**Task description:**
Leave out the pictures and copy everything else in the records exactly.

**Given data:**
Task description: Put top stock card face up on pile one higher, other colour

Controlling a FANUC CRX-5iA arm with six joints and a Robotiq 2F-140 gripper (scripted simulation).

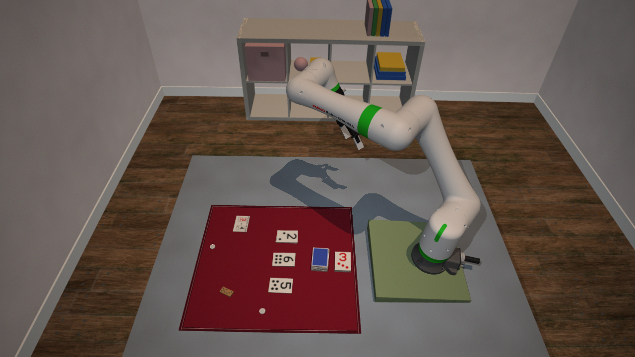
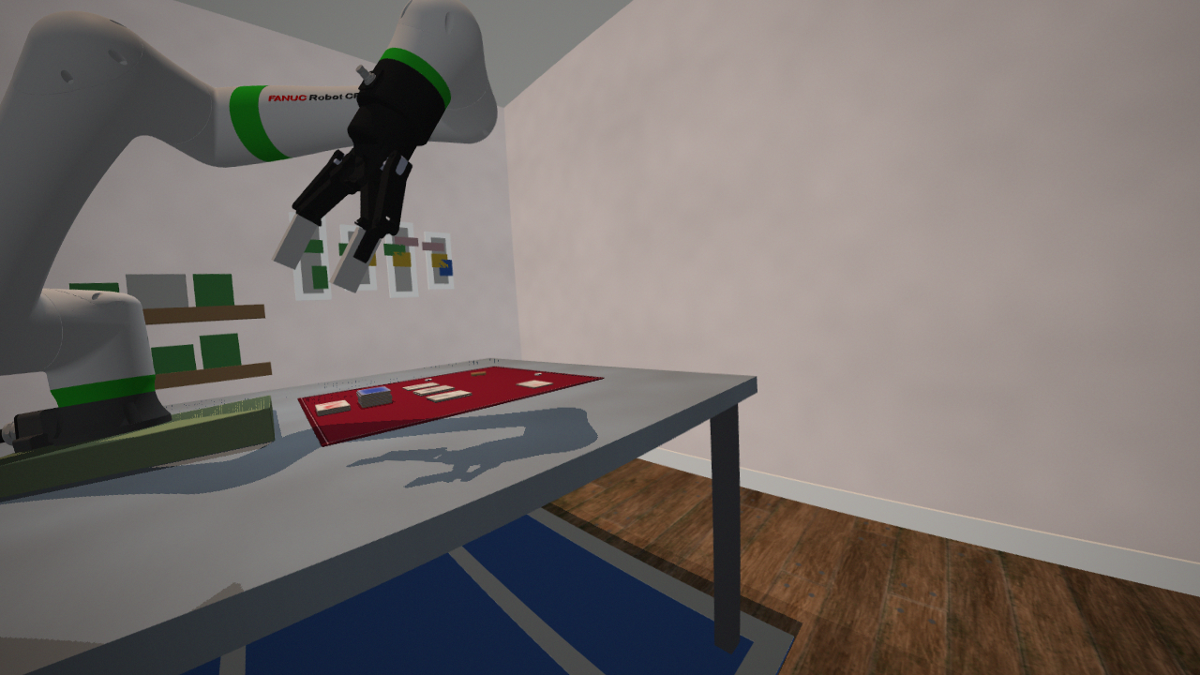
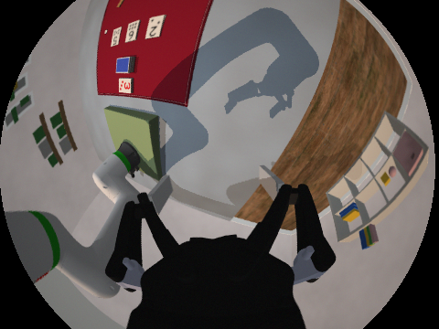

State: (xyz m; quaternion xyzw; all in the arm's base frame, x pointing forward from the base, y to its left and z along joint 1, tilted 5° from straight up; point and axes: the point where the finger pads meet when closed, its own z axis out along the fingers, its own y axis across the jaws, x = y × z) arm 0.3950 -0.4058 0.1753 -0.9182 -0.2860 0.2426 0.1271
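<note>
Right now the red 3 card is 4 cm behind my hand, 47 cm to the left of it and 24 cm below it. Also, from my hand: red card cloth (22 cm ahead, 52 cm to the left, 26 cm below); then small card (42 cm ahead, 37 cm to the left, 25 cm below); then black 6 card (19 cm ahead, 51 cm to the left, 25 cm below).
</note>
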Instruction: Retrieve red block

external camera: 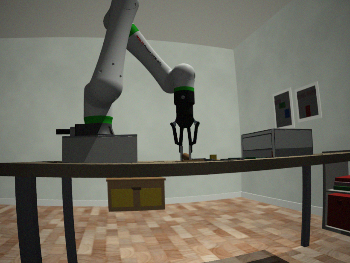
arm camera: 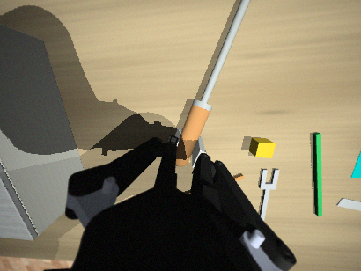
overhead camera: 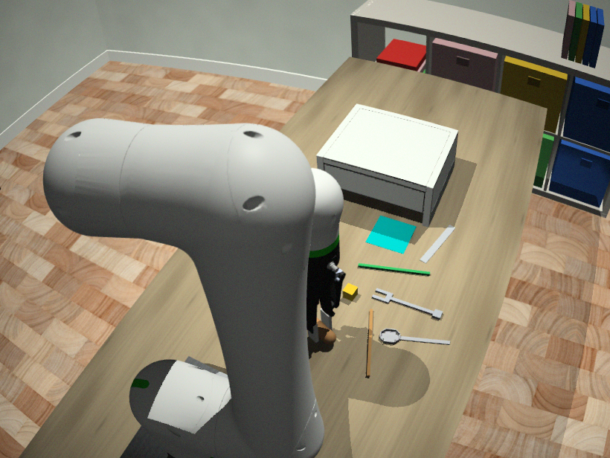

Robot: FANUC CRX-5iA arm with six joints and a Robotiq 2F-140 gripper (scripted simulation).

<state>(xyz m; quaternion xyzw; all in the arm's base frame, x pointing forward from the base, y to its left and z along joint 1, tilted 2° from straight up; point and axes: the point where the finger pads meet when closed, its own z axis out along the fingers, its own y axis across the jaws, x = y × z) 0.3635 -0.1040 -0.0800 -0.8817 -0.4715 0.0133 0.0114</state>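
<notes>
My hand is 11 cm to the left of the wooden stick and 3 cm above it. From my hand the other things lie so: hook tool 11 cm ahead, 10 cm to the left, 2 cm below; then grey spoon-like tool 18 cm to the right, 3 cm below, 3 cm ahead; then yellow cube 12 cm ahead, 4 cm to the right, 2 cm below.
</notes>
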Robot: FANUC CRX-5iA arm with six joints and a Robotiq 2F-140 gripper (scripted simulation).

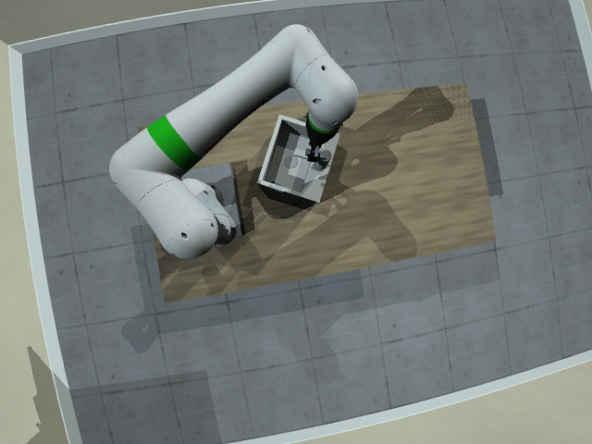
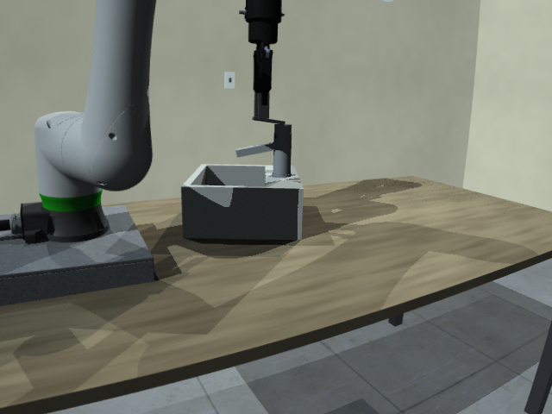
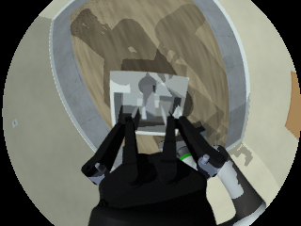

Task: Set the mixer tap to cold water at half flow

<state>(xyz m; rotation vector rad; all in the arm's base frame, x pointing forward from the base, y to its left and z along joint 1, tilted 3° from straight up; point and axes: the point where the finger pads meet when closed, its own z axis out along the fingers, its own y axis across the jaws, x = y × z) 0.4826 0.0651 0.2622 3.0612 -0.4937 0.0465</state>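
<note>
Right now the lever is 20 mm ahead of my hand, 10 mm to the right of it and 40 mm below it. The rest, counted from my hand: basin (50 mm behind, 40 mm to the left, 280 mm below).
</note>
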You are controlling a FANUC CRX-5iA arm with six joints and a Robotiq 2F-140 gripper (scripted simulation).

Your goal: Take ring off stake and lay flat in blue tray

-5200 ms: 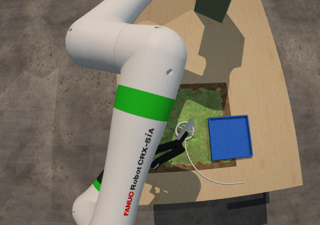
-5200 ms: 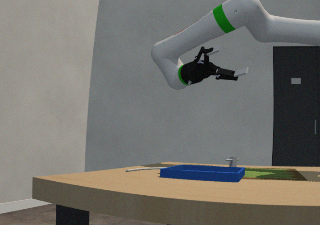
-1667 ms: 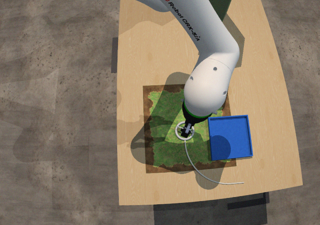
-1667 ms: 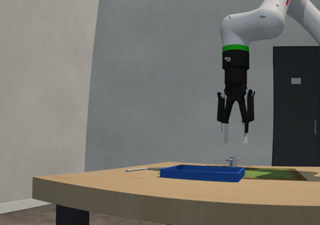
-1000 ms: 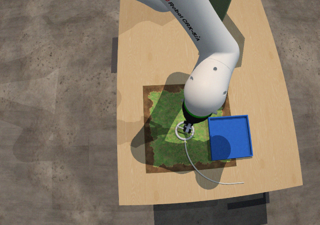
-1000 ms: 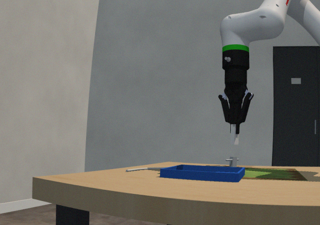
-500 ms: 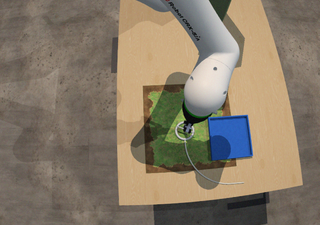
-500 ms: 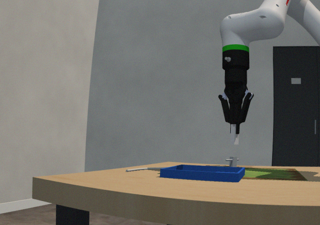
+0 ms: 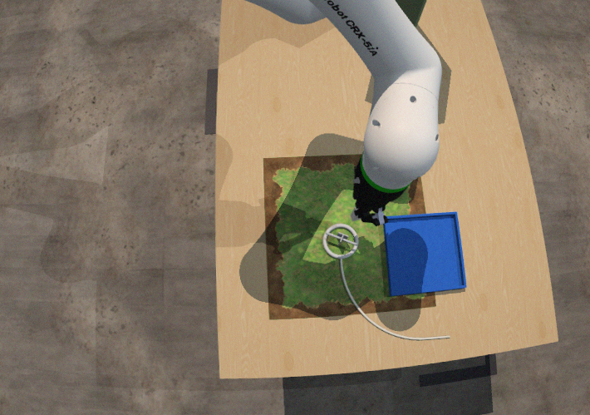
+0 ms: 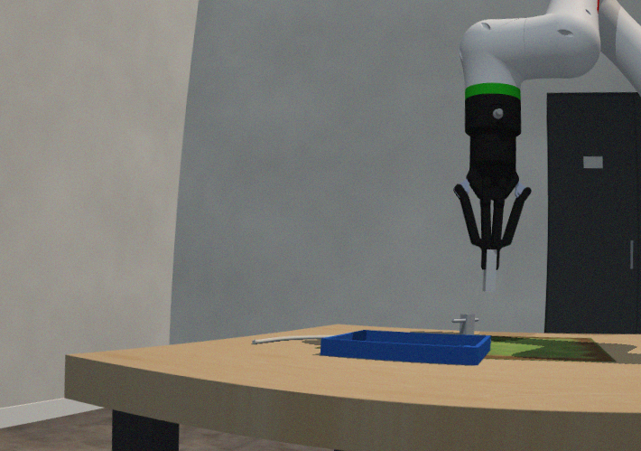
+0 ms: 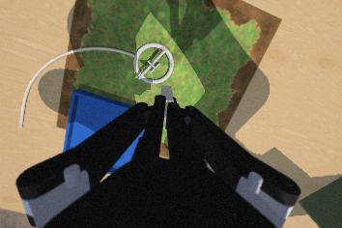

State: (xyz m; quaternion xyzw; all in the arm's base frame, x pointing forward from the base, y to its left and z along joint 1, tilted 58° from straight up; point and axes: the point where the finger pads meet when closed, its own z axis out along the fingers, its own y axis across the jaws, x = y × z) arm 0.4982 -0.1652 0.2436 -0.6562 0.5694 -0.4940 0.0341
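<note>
The green mat is 10 mm ahead of my hand, 10 mm to the right of it and 130 mm below it. The rest, counted from my hand: grey stake (20 mm ahead, 40 mm to the right, 90 mm below); then blue tray (150 mm ahead, 120 mm to the left, 110 mm below); then ring (20 mm ahead, 40 mm to the right, 110 mm below).
</note>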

**Your response:**
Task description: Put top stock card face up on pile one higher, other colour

Controlling a FANUC CRX-5iA arm with six joints and a Robotiq 2F-140 gripper (scripted simulation).


State: (xyz m; quaternion xyzw; all in the arm's base frame, x pointing forward from the base, y to its left and z along joint 1, tilted 5° from straight up; point and axes: the point where the finger pads meet when closed, its own z axis out along the fingers, its own y axis across the jaws, x = y × z) arm 0.3950 -0.4058 0.1753 -0.9182 -0.2860 0.2426 0.1271
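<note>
Right now the red 3 card is 4 cm behind my hand, 47 cm to the left of it and 24 cm below it. Also, from my hand: red card cloth (22 cm ahead, 52 cm to the left, 26 cm below); then small card (42 cm ahead, 37 cm to the left, 25 cm below); then black 6 card (19 cm ahead, 51 cm to the left, 25 cm below).
</note>
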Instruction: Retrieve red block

external camera: 
arm camera: 
overhead camera: 

Robot: FANUC CRX-5iA arm with six joints and a Robotiq 2F-140 gripper (scripted simulation).

<state>(xyz m; quaternion xyzw; all in the arm's base frame, x pointing forward from the base, y to its left and z along joint 1, tilted 2° from straight up; point and axes: the point where the finger pads meet when closed, its own z axis out along the fingers, its own y axis across the jaws, x = y × z) 0.3635 -0.1040 -0.0800 -0.8817 -0.4715 0.0133 0.0114</state>
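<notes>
My hand is 11 cm to the left of the wooden stick and 3 cm above it. From my hand the other things lie so: hook tool 11 cm ahead, 10 cm to the left, 2 cm below; then grey spoon-like tool 18 cm to the right, 3 cm below, 3 cm ahead; then yellow cube 12 cm ahead, 4 cm to the right, 2 cm below.
</notes>
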Robot: FANUC CRX-5iA arm with six joints and a Robotiq 2F-140 gripper (scripted simulation).


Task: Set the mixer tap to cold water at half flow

<state>(xyz m; rotation vector rad; all in the arm's base frame, x pointing forward from the base, y to its left and z along joint 1, tilted 3° from straight up; point and axes: the point where the finger pads meet when closed, its own z axis out along the fingers, its own y axis across the jaws, x = y × z) 0.4826 0.0651 0.2622 3.0612 -0.4937 0.0465</state>
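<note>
Right now the lever is 20 mm ahead of my hand, 10 mm to the right of it and 40 mm below it. The rest, counted from my hand: basin (50 mm behind, 40 mm to the left, 280 mm below).
</note>
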You are controlling a FANUC CRX-5iA arm with six joints and a Robotiq 2F-140 gripper (scripted simulation).

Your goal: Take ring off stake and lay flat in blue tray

-5200 ms: 
-5200 ms: 
-1667 ms: 
-1667 ms: 
-1000 ms: 
-1000 ms: 
-500 ms: 
-500 ms: 
+0 ms: 
+0 ms: 
+0 ms: 

State: (xyz m; quaternion xyzw; all in the arm's base frame, x pointing forward from the base, y to its left and z along joint 1, tilted 58° from straight up; point and axes: the point where the finger pads meet when closed, its own z axis out along the fingers, its own y axis across the jaws, x = y × z) arm 0.4982 -0.1652 0.2436 -0.6562 0.5694 -0.4940 0.0341
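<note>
The green mat is 10 mm ahead of my hand, 10 mm to the right of it and 130 mm below it. The rest, counted from my hand: grey stake (20 mm ahead, 40 mm to the right, 90 mm below); then blue tray (150 mm ahead, 120 mm to the left, 110 mm below); then ring (20 mm ahead, 40 mm to the right, 110 mm below).
</note>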

This answer has been given in full.